**Work to be completed:**
Reproduce all the data verbatim.
[Collected material Boundary: Start]
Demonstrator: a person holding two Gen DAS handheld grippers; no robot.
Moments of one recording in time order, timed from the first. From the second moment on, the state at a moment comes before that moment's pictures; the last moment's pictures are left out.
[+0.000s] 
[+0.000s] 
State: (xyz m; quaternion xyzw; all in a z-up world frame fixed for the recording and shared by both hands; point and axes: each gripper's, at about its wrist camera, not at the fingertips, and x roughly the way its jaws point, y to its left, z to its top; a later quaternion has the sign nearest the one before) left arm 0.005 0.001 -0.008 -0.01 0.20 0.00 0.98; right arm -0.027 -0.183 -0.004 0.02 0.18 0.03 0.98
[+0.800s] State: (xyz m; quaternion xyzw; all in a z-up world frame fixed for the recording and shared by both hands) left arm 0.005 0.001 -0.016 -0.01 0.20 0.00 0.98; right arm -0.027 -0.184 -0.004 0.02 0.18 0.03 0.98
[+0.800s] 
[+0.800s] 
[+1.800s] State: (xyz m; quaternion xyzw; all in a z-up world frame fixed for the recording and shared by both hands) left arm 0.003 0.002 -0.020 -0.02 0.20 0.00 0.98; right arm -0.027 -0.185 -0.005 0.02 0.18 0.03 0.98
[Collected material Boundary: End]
**Written solution:**
Demonstrator: a person holding two Gen DAS handheld grippers; no robot.
Moments of one recording in time order, timed from the first. From the second moment on, the state at a moment comes before that moment's pictures; the last moment's pictures are left out.
[+0.000s] 
[+0.000s] 
State: (xyz m; quaternion xyzw; all in a z-up world frame fixed for the recording and shared by both hands; point and axes: each gripper's, at about its wrist camera, not at the fingertips, and x roughly the way its jaws point, y to its left, z to its top; a later quaternion has the sign nearest the one before) left arm 0.005 0.001 -0.008 -0.01 0.20 0.00 0.98; right arm -0.027 -0.183 -0.004 0.02 0.18 0.03 0.98
[+0.800s] State: (xyz m; quaternion xyzw; all in a z-up world frame fixed for the recording and shared by both hands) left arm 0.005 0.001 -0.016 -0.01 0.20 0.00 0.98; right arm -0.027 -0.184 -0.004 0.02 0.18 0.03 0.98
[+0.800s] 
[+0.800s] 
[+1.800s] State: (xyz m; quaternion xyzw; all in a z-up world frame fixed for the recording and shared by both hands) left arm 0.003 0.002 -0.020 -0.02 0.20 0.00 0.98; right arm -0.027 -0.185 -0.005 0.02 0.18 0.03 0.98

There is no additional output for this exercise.